↓↓↓

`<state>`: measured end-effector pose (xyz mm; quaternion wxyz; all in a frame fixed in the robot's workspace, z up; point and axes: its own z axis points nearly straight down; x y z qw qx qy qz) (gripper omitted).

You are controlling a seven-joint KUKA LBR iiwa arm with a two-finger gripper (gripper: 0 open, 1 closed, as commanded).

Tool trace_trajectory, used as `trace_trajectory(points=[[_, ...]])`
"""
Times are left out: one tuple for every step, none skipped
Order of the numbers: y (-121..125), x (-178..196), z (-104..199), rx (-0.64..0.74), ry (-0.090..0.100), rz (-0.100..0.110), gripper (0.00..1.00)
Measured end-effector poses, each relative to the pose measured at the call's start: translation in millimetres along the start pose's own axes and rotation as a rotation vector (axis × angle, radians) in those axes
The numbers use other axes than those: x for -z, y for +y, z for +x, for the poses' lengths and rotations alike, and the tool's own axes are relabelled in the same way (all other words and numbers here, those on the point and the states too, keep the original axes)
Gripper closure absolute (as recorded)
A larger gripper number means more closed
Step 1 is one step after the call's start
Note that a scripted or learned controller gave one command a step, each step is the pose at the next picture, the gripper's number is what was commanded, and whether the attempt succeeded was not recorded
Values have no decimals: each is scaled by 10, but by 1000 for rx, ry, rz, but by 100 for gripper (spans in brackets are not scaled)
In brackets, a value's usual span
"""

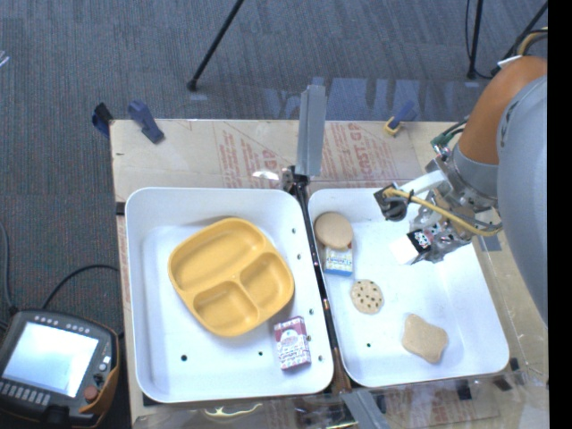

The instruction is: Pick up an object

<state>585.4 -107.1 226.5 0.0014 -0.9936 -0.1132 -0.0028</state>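
Two white bins sit side by side on the surface [223, 150]. The left bin [147, 231] has a yellow divided tray [231, 275], tilted diagonally, and a small red box [291, 342] lying flat near the bin's lower right corner, just below the tray. The right bin [474, 315] has four items along its left and lower half: a round tan cookie-like piece [333, 231] at top left, a small blue-and-white packet [338, 260] touching it just below, a chocolate-chip cookie [366, 296] below that, and a tan toast-shaped piece [424, 338] toward the lower right, apart from the rest. The arm [514, 141] comes in from the right, with the end effector [420, 235] over the upper middle of the right bin, well right of the tan round piece and packet. Can't tell whether it's open or closed; its tip is cluttered with cabling and a white block. Nothing visible held by it. A teach pendant [54, 360] lies at lower left, off the surface.
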Motion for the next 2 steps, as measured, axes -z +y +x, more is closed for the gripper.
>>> trace_trajectory(points=[[-1028,-438,-398,60,-18,5,100],[-908,-420,-930,354,-15,5,100]])
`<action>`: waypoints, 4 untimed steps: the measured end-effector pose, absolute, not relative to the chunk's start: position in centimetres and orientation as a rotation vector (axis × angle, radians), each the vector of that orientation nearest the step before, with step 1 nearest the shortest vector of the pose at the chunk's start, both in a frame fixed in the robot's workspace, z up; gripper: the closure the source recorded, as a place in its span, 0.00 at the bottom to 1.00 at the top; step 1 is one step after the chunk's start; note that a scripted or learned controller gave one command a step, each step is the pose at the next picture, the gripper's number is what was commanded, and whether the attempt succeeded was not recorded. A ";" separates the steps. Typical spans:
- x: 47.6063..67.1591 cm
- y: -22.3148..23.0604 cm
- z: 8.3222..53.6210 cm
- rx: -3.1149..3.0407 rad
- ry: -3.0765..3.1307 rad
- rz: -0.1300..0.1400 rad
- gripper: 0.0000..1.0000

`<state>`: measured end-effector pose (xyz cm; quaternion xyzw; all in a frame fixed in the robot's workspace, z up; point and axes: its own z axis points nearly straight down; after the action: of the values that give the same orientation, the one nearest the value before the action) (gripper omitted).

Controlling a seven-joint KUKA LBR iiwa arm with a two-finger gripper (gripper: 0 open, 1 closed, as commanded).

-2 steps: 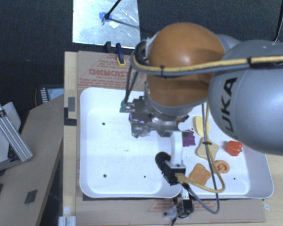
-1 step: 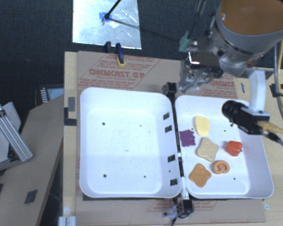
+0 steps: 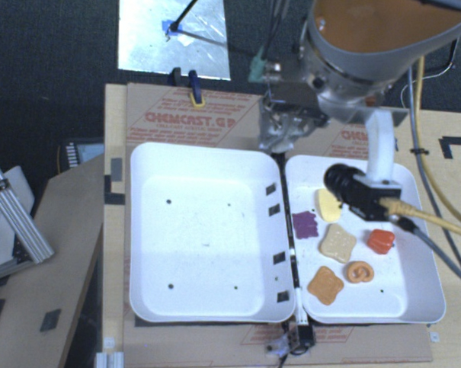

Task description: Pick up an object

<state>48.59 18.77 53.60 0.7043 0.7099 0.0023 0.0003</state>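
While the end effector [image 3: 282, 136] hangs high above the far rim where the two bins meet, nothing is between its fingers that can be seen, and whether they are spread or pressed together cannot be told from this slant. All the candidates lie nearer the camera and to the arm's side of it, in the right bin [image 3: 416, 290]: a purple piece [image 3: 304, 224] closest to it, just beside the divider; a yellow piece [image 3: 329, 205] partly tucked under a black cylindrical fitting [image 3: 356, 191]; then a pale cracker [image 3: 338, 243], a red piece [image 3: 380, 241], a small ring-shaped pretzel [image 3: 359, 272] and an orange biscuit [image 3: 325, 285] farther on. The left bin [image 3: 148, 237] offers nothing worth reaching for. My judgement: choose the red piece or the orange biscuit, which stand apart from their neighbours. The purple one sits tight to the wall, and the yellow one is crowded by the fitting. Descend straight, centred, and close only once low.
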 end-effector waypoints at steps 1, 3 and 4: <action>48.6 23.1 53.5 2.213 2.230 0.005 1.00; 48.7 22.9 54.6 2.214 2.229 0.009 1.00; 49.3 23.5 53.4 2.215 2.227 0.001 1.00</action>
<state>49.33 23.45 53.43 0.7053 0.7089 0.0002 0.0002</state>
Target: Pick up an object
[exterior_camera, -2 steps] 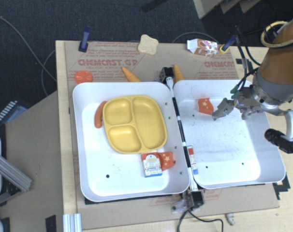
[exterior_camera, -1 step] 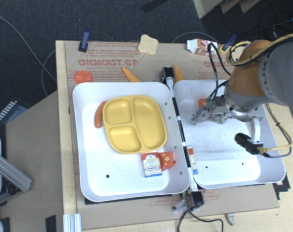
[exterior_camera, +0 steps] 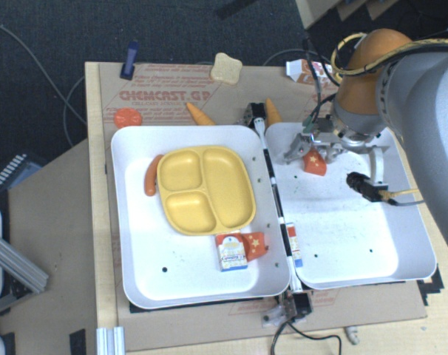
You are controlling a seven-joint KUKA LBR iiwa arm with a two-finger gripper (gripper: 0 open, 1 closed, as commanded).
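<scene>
Hand (exterior_camera: 313, 148) low over small red block (exterior_camera: 316, 165) in right bin (exterior_camera: 357, 265); finger state unclear. Probably light, rigid: grip across flat sides.

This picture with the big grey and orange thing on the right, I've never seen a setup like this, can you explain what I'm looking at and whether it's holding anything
The grey and orange thing is a robot arm, reaching in from the right. One fixed camera looks down at a slant on a bench with two shallow white bins. At the arm's end is a two-finger gripper, low over the far corner of the right bin, right at a small red object. I cannot tell whether the object is held or merely lies under it.

The left bin holds a yellow divided plate, a toy sausage beside it, and a small carton next to a red packet. Behind the bins, on the brown board, lie a piece of toy bread, a toy carrot and a blue clip.
</scene>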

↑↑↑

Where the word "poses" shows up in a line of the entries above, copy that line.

Measured end-effector poses, each relative to the pose measured at the call's start: translation in millimetres along the start pose's own axes and rotation as a rotation vector (axis × angle, radians) in those axes
The numbers use other axes than those: x for -z, y for +y, z for +x, for the poses' lengths and rotations alike, and the tool's own axes are relabelled in the same way (all other words and numbers here, those on the point and the states too, keep the original axes)

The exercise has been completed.